State of the Industry 2012 1/10/2012 7:00:00 AM 
My research in preparation of writing this month’s article caused me to go back and read my last “State of the Industry” article from February of 2011. I could take that article, change the numbers slightly to reflect current projections, put a new date on it and call it a wrap — but I won’t.
Overall 2012 holds moderate promise of growth but the success or failure will be determined by you far more than by the market conditions. Overshadowing the national numbers is the influence of regional conditions and unless you are marketing on a national basis your particular region could be significantly stronger or weaker than the national projections.
The projections for 2011 were for the most part accurate. Office furniture did outperform BIFMA’s projections by a nice margin. Production was forecast to grow by 8.3 percent and consumption by 10 percent over 2010. Those numbers are now expected to be 14.6 percent and 14.3 percent respectively. That is a very encouraging surprise. However, 2012 is being seen as a relatively flat year with a drop of 1.7 percent in production with growth in consumption of 1.3 percent.

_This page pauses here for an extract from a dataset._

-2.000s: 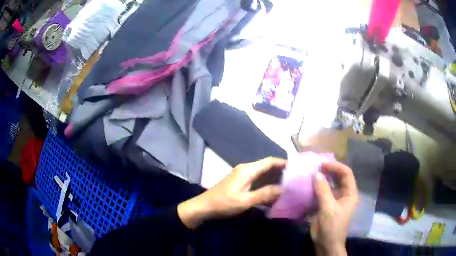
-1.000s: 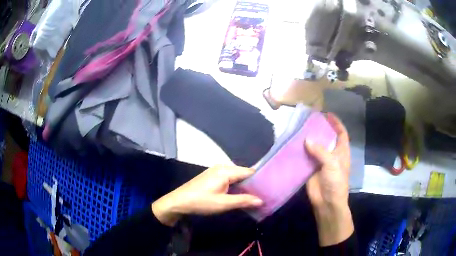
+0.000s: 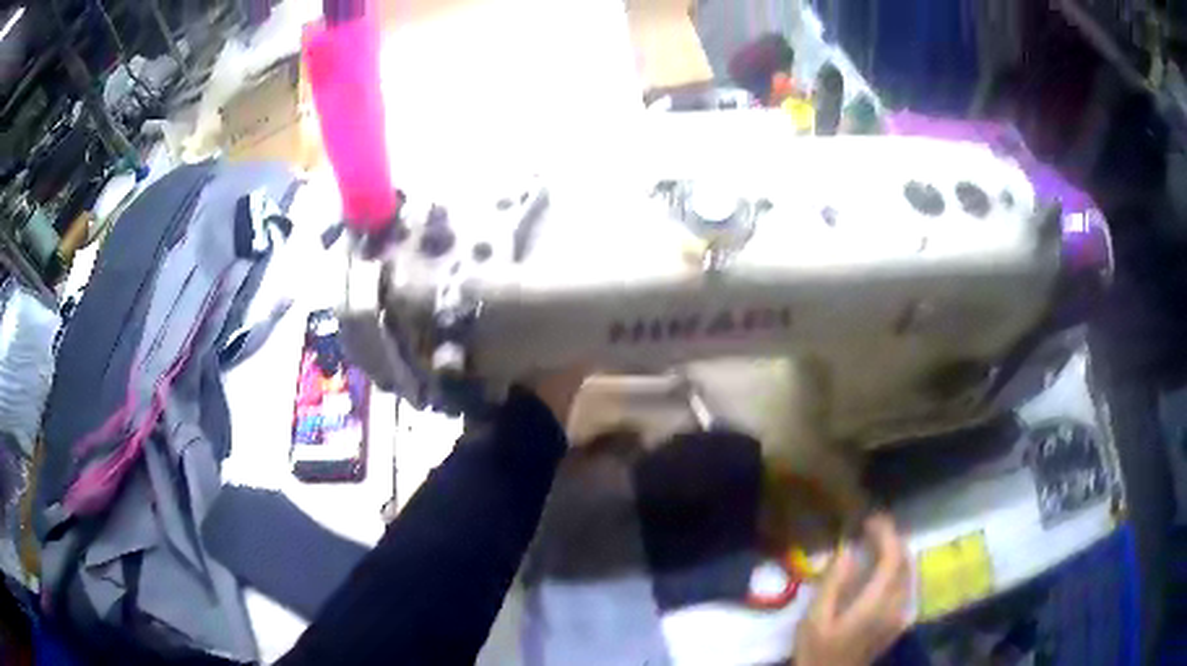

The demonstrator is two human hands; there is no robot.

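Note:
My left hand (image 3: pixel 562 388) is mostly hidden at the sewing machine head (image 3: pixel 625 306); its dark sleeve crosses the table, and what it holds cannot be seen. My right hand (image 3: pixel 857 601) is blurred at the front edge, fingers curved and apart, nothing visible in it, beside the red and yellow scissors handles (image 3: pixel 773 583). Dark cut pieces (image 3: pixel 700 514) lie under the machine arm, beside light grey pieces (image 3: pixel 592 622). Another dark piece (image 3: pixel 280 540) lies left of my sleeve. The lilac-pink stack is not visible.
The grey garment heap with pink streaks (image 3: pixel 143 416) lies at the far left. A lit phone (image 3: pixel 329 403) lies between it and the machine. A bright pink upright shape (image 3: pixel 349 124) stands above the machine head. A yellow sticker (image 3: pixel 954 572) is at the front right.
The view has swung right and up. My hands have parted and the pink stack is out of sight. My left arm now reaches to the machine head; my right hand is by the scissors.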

Looking at housing starts in November 2011, private housing seasonally adjusted was at 685,000 units vs. 551,000 in November of 2010. Completions for single family homes in November were 542,000 vs. 551,000 a year ago.

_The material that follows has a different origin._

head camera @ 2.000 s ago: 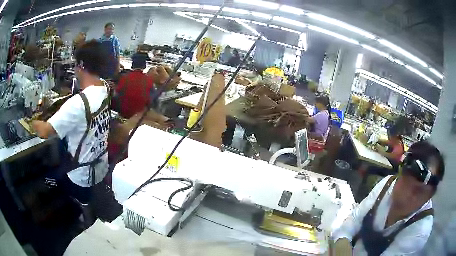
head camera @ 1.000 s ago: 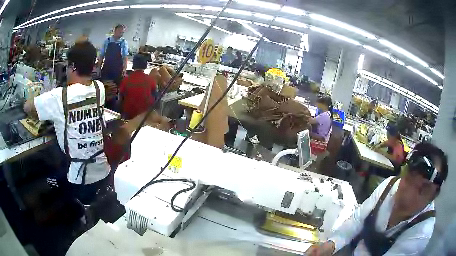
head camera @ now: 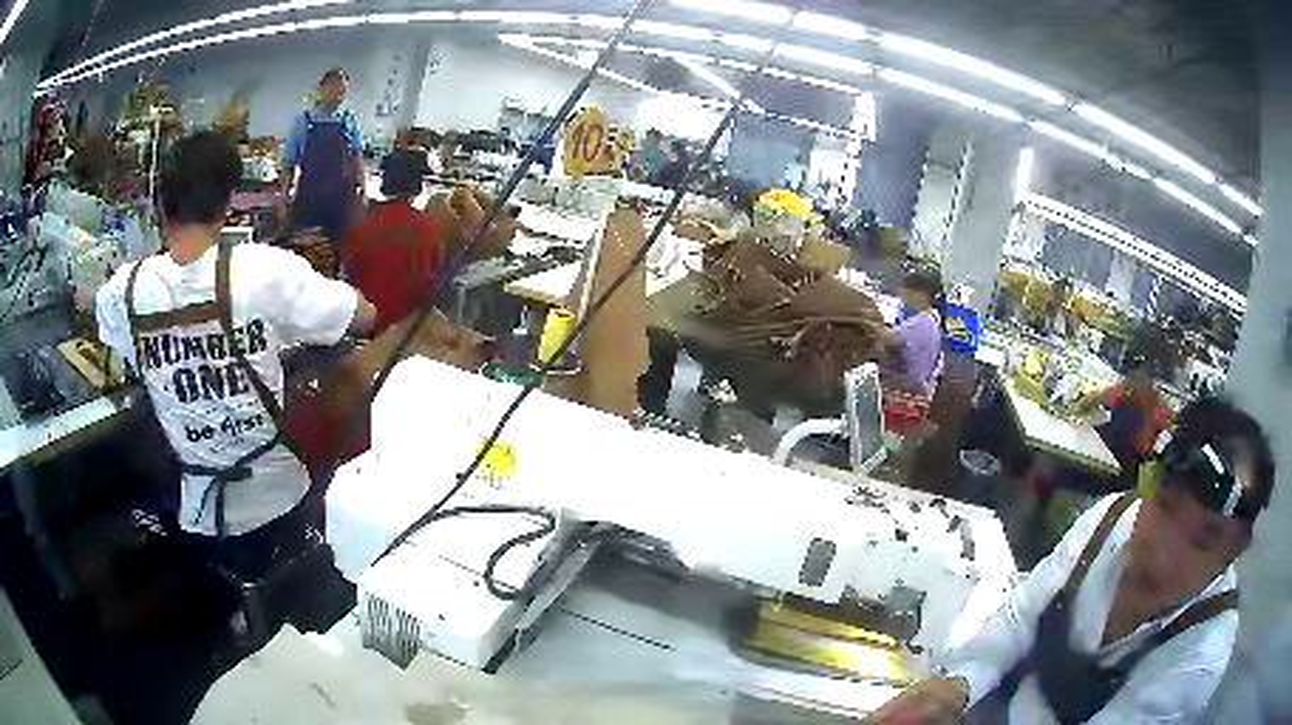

KCMA’s most recent data for September 2011 show a possible trend that could be mildly encouraging. Year-to-date rates compared to 2010 are down overall by 2.2 percent. However, September performance showed semi-custom up 5.7 percent over a year earlier, up 2.7 percent for custom and a drop in stock cabinets of 1.3 percent. It might not be party time, but it does offer some encouragement.

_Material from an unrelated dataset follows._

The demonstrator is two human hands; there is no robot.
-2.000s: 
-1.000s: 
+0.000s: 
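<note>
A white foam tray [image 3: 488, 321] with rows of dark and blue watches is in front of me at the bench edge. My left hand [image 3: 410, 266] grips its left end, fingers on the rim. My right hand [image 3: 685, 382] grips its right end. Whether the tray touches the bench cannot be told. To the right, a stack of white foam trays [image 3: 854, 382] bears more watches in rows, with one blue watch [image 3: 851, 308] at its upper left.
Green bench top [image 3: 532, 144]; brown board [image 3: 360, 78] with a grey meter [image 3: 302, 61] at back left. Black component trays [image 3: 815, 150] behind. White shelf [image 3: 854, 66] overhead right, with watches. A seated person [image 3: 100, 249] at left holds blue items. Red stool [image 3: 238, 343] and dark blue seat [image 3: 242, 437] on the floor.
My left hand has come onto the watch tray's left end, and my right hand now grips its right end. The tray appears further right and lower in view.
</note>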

Now that I have noted a lot of data that none of us can change, the real issue is what will each of you do to improve your results in 2012?
Here are a few thoughts. First, focus on your customers! Are you providing the highest value to them? Their interpretation of value includes the entire customer experience from the pre-order phase to the follow-up phase and this applies to every segment of our markets from kitchen cabinets to custom millwork to store fixtures.
Those of you in regional markets that are underperforming need to expand your market area. You can do that with new or different products and/or expanding into regions with more growth. If you choose not to do either your future will be controlled by the market, not by you.
The most common reaction to tight markets is to reduce costs in an effort to increase sales. If you take that route, be certain you know what your true costs are and pay very close attention to your cash flow.
The good news — we all weathered last year and the signs indicate a marginally better year ahead!